Eind 2022 was de voederbiet-maalinstallatie in zijn definitieve versie operationeel op het melkveebedrijf van de participerende veehouders. De voederbieten worden automatisch aangevoerd en zo vers mogelijk versneden. De dosering gebeurt via een koppeling met de software van de melkrobot. De bieten worden ofwel verstrekt als één vaste hoeveelheid per robotbezoek ofwel als een ingestelde hoeveelheid per dag, verspreid over het verwachte aantal robotbezoeken.
Om verstoppingen in het systeem te detecteren is een sensor ingebouwd, die de veehouder laat weten dat hij even moet gaan kijken. De installatie is ook uitgerust met een camera om de opname en de achtergelaten voederresten te monitoren.
Op basis van enkele maanden voltijds bieten voederen in twee proeven, zijn er richtinggevende bevindingen. Het aantal melkbeurten - bij vrij koeverkeer – wordt hoger wanneer voederbieten in de melkrobot worden verstrekt. De totale melkproductie blijft volgens de eerste metingen evenwel op ongeveer hetzelfde peil. De verwachting was dat die wel wat zou stijgen.
Verder blijkt er weinig evolutie in het aantal koeien dat moet worden aangespoord om naar de robot te gaan.
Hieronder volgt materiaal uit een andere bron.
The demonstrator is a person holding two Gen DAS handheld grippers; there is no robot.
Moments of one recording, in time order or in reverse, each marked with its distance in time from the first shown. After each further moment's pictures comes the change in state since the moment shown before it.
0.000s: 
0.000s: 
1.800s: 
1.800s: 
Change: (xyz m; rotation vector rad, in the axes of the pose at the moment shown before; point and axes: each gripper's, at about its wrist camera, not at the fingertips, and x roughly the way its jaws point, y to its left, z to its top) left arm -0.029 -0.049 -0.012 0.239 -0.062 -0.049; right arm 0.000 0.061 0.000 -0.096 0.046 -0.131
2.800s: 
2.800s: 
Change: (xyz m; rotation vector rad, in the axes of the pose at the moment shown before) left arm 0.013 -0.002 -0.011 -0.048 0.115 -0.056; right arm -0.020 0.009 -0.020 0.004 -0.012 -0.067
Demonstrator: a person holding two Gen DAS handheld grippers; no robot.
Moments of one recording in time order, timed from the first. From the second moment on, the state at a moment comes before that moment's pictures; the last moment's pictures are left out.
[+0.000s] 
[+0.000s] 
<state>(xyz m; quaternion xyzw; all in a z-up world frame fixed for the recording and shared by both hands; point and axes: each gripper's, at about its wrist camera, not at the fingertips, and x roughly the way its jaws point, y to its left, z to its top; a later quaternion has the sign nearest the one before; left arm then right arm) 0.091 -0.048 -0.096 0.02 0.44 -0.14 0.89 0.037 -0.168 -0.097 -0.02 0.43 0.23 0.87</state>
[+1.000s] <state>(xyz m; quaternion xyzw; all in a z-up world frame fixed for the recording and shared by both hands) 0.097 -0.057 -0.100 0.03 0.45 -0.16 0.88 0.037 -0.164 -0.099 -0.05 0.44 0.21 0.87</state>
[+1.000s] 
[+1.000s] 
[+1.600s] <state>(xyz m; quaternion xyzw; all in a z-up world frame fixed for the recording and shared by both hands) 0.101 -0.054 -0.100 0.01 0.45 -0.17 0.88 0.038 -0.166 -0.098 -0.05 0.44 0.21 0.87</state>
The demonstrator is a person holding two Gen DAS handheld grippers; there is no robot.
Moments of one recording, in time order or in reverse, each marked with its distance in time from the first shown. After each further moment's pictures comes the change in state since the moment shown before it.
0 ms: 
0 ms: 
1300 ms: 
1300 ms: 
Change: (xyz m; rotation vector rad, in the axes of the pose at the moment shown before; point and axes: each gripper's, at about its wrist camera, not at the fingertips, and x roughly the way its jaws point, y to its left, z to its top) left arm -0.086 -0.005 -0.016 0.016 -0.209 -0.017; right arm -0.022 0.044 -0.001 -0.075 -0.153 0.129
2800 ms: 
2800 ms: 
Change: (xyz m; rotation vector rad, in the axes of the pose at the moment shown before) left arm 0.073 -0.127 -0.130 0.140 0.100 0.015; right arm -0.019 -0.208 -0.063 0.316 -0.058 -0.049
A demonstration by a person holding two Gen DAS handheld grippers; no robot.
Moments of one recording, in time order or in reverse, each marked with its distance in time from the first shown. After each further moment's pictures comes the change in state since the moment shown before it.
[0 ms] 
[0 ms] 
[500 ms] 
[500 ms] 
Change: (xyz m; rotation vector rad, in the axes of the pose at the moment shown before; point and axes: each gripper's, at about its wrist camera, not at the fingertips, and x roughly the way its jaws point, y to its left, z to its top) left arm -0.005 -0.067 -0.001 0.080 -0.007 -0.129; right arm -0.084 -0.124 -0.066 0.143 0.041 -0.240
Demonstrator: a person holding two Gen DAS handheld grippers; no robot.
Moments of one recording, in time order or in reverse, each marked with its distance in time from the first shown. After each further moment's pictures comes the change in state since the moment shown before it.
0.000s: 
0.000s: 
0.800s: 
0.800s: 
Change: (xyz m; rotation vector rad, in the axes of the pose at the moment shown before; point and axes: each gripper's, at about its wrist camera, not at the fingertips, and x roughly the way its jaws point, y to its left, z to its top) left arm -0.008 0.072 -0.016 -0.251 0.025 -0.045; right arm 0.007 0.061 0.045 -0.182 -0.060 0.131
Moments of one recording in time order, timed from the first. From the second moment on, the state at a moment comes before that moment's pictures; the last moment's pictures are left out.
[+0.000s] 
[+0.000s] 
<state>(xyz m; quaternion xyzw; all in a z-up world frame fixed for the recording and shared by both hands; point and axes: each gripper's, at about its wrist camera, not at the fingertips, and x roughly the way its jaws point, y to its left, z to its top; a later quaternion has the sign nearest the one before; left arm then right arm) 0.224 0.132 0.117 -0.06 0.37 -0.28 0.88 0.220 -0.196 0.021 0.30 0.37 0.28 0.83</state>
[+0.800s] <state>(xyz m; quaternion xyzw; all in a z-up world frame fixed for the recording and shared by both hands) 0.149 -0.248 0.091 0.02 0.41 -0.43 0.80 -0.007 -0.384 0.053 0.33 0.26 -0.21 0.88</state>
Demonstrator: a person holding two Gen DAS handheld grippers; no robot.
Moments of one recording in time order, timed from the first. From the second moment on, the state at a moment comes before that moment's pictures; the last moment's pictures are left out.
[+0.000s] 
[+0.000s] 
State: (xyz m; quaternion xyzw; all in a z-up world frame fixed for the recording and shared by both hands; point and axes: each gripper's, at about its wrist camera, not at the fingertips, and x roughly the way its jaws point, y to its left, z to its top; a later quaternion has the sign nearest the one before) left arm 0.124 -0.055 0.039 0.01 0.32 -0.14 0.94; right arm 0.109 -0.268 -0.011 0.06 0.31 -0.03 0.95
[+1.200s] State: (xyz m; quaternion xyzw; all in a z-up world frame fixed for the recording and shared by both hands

Eerder onderzoek toonde eerder een verlaging van de aantallen ophaalkoeien, als de robot verse bieten verstrekt. Ten derde bleek dat de tijd om de installatie op te volgen voor de boer iets langer is.
Er is ook een kosten/baten-analyse gemaakt. Qua uitgaven is voor de aanschaf van de installatie 32.000€ gerekend bij een afschrijfperiode van tienjaar. Daaraan zijn 4 % rente en 2,5% onderhoudskosten toegevoegd. Daar komen de kosten van de arbeid voor het vullen van de voorraadbak met bieten en het reinigen van de installatie nog bij. Qua opbrengst is enkel het positief voedersaldo gerekend: goedkope, zelfgeteelde bieten vervangen een bepaalde hoeveelheid duurder krachtvoer.
Met de prijzen geldend van mei 2023 blijkt de investering niet rendabel voor één robot, maar het wordt wel interessant voor twee of meer robots. Wanneer er een lichte stijging in de melkproductie zou optreden, zouden alle schaalgroottes een positief rendement opleveren.
Voederbieten zijn niet het hele jaar door beschikbaar, maar de operationele groep heeft nagedacht over een verbreding naar andere producten. Behalve naar voederbieten in koelingen wordt gekeken naar andere (veld)vruchten zoals aardappelen, appelen, peren, andere harde vruchten of naar bietenpulp in korrelvorm.